A acomodação é uma forma distinta de manifestação do medo. O medo, em suas múltiplas faces, se apresenta em situações que colocam em cheque nossa individual percepção sobre nós próprios. É um sentimento particular que nasce da nossa paralisia pessoal diante de situações e tende a nos levar, irracionalmente, a penosas atitudes inconsequentes. Heidegger destaca que o medo nos tira a capacidade racional de atribuir sentido e nos deixa à mercê das perspectivas impostas, além de aquém das nossas próprias reflexões. O medo nos leva a postegar o inevitável, minimizar as consequências danosas da inércia e distrair-nos com a banalidade. O medo da morte, como o filósofo dedicou parte dos seus escritos sobre, é o mais ardiloso, pelo decesso ser infalível e habitualmente distante. Prazos largos são fáceis de sobrescrever, como as palavras machadianas outrora destacaram: a nossa imaginação os faz infinitos.

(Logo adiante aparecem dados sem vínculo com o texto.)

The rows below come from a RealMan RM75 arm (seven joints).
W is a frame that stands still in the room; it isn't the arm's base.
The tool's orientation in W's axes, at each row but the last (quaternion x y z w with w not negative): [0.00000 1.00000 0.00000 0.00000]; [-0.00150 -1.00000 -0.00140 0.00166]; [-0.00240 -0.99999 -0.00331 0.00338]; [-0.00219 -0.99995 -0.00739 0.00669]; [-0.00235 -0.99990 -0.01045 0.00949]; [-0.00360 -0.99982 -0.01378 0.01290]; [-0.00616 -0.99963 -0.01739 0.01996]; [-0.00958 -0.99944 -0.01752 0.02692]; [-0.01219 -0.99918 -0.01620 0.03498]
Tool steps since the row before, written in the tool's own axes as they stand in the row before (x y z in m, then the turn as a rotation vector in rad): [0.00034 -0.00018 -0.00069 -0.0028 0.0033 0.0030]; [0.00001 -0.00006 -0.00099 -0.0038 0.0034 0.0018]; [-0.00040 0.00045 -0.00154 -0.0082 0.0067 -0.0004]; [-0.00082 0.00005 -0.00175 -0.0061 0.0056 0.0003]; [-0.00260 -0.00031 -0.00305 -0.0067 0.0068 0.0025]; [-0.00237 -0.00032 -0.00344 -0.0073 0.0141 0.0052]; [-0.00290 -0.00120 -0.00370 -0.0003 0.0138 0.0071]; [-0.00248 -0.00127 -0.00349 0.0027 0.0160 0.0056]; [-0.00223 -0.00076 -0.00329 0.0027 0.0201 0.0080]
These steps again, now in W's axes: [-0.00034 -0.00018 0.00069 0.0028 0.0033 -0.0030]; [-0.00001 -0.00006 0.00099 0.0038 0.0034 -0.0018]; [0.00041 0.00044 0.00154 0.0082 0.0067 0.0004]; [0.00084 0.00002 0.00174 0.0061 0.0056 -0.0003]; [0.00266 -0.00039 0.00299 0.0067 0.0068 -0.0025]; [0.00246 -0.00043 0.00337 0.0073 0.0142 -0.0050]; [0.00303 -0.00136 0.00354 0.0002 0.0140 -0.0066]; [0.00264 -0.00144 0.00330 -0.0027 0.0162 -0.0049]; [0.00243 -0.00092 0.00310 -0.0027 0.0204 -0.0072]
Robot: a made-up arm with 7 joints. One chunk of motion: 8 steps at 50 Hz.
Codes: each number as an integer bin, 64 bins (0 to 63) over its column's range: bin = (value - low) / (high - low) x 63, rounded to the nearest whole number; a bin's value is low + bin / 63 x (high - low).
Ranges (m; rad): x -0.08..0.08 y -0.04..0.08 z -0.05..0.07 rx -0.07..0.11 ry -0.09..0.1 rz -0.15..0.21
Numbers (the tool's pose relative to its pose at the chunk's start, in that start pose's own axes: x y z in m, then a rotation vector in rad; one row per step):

Distante era a ameaça no vírus quando surgiu na China e forçou as autoridades a fecharem um dos maiores complexos urbanos do mundo. O fechamento completo acendeu o alerta vermelho pelo planeta, e forçou países ocidentais a tomarem decisões raríssimas em democracias liberais, como a limitação na circulação e fechamento de comércios e demais setores destacados como não essenciais. Batendo na porta, a solução foi agir rápido. Hesitar seria brincar com a morte alheia, um jogo custoso de decisões de olhos vendados. A ciência é o guia e a medicina, a infantaria regular, fadada ao ônus da linha de frente, encarando o medo da morte. Chegando ao Brasil, no nosso lado, a realidade distante parece presente e a inércia da sociedade civil apresenta-se mais uma vez.

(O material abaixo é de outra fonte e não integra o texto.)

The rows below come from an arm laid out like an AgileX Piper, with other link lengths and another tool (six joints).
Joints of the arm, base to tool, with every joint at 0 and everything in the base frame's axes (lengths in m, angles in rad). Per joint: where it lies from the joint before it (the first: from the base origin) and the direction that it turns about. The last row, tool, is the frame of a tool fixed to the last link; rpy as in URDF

O que esperar de lideranças negacionistas e egoístas, que evitam diálogo e adotam o confronto permanente? O que esperar daqueles que negam a articulação e tentam impor as suas verdades ideológicas ao desmontar as instituições, entre elas o sistema universal de saúde?
Há uma semana quarentenado em casa, vejo uma descoordenação geral das forças que deveriam estar agindo de forma articulada para combater a ameaça à vida das pessoas. Estamos rumando para o olho do furacão, que chegará antes da ficha cair, em um curto prazo. Que o medo, independente da origem, não nos paralise e que tomemos as decisões racionais e fundamentadas.
E esperamos, por ora, que Keynes esteja errado para o longo prazo.